## Action item
Pull out every line below that contains the word "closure".

*** Provided material ***

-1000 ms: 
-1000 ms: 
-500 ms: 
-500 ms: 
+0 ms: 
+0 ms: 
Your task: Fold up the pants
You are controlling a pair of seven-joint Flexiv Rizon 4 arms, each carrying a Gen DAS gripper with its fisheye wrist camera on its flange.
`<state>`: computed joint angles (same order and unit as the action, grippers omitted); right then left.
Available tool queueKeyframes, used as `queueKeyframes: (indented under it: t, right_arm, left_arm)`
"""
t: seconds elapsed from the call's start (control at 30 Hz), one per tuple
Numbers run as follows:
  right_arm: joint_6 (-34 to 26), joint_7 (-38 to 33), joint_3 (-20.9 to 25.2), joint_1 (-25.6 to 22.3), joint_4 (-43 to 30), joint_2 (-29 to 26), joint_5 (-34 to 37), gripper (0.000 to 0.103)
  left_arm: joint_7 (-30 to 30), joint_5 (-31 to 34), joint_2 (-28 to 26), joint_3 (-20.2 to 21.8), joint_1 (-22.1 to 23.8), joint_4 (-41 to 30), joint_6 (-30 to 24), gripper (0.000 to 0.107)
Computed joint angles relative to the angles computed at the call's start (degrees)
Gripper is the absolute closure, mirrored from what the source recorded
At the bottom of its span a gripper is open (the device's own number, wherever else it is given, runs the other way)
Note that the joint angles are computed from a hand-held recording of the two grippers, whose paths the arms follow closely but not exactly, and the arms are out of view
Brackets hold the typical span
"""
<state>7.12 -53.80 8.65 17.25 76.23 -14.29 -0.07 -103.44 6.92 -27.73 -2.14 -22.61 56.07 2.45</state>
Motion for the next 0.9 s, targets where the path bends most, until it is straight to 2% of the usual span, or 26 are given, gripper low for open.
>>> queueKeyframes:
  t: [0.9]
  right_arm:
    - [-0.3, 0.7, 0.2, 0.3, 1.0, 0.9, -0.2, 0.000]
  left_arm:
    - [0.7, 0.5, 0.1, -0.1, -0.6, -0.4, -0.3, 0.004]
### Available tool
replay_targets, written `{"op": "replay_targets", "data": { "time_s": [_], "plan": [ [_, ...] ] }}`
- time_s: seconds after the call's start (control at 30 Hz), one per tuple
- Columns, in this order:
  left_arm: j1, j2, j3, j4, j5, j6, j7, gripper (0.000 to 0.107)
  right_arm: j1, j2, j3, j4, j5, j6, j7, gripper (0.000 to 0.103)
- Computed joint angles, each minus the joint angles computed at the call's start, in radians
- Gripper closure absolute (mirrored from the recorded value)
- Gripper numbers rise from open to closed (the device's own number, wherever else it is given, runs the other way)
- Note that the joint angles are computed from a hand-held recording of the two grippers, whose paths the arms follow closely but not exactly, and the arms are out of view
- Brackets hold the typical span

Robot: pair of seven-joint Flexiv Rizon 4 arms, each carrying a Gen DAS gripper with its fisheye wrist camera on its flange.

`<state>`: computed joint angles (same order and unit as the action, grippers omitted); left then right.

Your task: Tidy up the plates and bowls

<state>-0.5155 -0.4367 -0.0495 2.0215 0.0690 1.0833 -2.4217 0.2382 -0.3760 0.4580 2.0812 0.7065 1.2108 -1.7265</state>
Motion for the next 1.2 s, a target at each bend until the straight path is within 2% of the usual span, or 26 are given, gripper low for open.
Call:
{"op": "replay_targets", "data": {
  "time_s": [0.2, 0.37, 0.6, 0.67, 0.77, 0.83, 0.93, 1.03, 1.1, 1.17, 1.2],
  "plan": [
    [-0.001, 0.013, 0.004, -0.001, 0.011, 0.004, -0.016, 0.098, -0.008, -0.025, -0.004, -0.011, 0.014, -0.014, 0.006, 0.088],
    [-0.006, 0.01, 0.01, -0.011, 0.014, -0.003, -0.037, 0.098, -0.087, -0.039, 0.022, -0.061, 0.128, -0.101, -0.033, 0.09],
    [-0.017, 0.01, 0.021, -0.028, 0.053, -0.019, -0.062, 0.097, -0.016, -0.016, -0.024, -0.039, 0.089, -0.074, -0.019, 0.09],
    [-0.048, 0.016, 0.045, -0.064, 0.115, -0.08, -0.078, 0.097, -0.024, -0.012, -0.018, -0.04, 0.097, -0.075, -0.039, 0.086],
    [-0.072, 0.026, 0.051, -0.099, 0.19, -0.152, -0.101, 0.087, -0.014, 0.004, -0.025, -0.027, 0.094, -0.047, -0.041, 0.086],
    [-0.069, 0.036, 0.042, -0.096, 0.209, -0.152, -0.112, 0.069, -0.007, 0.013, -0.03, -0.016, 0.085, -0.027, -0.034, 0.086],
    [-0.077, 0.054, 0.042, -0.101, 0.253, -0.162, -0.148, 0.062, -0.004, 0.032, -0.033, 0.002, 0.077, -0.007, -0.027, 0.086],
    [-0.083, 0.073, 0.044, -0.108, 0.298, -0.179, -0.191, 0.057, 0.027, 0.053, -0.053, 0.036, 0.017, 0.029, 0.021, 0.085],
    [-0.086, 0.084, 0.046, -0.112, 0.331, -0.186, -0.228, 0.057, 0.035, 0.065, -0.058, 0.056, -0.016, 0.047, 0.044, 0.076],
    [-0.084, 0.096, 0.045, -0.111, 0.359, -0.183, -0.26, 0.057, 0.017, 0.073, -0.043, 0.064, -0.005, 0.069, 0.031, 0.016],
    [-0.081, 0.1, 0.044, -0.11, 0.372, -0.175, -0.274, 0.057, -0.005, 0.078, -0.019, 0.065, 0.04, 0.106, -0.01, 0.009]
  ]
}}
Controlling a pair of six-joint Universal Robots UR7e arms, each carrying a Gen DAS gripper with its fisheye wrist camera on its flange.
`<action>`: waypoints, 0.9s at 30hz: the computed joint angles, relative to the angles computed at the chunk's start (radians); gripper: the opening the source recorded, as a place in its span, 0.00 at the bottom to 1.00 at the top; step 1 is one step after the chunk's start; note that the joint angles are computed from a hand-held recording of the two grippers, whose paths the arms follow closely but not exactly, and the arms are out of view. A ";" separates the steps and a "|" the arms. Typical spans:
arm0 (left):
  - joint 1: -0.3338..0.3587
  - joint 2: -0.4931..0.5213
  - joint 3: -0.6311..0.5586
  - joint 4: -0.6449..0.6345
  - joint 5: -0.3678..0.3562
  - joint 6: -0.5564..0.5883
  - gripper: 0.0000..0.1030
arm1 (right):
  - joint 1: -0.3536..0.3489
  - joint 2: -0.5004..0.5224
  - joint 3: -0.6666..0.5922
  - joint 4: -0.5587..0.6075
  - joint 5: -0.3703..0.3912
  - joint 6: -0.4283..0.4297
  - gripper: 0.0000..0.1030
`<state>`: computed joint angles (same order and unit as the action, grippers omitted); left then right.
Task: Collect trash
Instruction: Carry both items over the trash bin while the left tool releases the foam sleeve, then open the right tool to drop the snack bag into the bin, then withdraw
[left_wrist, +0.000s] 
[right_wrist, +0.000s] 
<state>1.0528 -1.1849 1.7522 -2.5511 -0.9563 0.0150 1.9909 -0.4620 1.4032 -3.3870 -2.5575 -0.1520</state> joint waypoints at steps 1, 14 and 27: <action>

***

## Finished exercise
Gripper is the absolute closure, mirrored from what the source recorded
- Gripper closure absolute (mirrored from the recorded value)

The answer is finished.